We can now add the agrometeorological stations as red dots to the ggplot-map, supplying the attribute table of “stations_sel” as data source to the function geom_point() and indicating which columns contain the numeric coordinates. As we are working with two different datasets now (“marzes_fort” and “stations_sel”), we have to supply a separate aesthetics mapping to both geom_polygon() and geom_point(), and do not provide a global aesthetics mapping in the ggplot() function itself.

ggplot() +  
  geom_polygon(data=marzes_fort, aes(x=long, y=lat, group=group, fill=X2005), color="black", size=0.25) +
  geom_point(data=stations_sel@data, aes(x = Longi_new, y = Lati_new, group = NULL), col="red") +
  coord_equal() +
  scale_fill_viridis_c()   ## is the same as "scale_fill_gradientn(colors=viridis(10))"

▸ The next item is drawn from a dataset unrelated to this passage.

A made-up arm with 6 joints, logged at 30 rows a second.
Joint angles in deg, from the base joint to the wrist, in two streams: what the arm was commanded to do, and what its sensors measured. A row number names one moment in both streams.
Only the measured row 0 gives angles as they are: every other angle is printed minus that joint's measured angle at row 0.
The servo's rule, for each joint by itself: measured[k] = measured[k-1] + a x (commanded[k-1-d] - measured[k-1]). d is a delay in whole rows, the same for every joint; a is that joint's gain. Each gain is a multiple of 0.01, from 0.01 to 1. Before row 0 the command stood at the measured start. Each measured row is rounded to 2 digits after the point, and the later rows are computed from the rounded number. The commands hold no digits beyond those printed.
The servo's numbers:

Let’s use again facets to create several maps at once, one map for each year. To have a column that we can supply to facet_wrap(), we first have to melt “marzes_fort”:

marzes_fort_melt <- melt(marzes_fort, id.vars = c("id", "long", "lat", "order", "hole", "piece", "group", "div_short", "region"))
names(marzes_fort_melt)[10:11] <- c("year", "yield")
marzes_fort_melt$year <- substring(marzes_fort_melt$year, 2)

head(marzes_fort_melt)
id long lat order hole piece group div_short region year yield
0 45.72718 39.60272 1 FALSE 1 0.1 Syunik Syunik 2005 175.1
0 45.69634 39.60340 2 FALSE 1 0.1 Syunik Syunik 2005 175.1
0 45.69286 39.61411 3 FALSE 1 0.1 Syunik Syunik 2005 175.1
0 45.71225 39.64223 4 FALSE 1 0.1 Syunik Syunik 2005 175.1
0 45.71604 39.68062 5 FALSE 1 0.1 Syunik Syunik 2005 175.1
0 45.72947 39.70467 6 FALSE 1 0.1 Syunik Syunik 2005 175.1
ggplot() +  
  geom_polygon(data=marzes_fort_melt, aes(x=long, y=lat, group=group, fill=yield), color="black", size=0.25) +
  geom_point(data=stations_sel@data, aes(x = Longi_new, y = Lati_new, group = NULL), col="red") +
  coord_equal() +
  scale_fill_viridis_c() +
  facet_wrap(~year) +
  ggtitle("Potato yield by year") +
  xlab("") + 
  ylab("")

Congratulations, you made it to the end of the second script of module 1! You can now solve exercises 6-10 in “M01_Exercises_Assignment.Rmd”.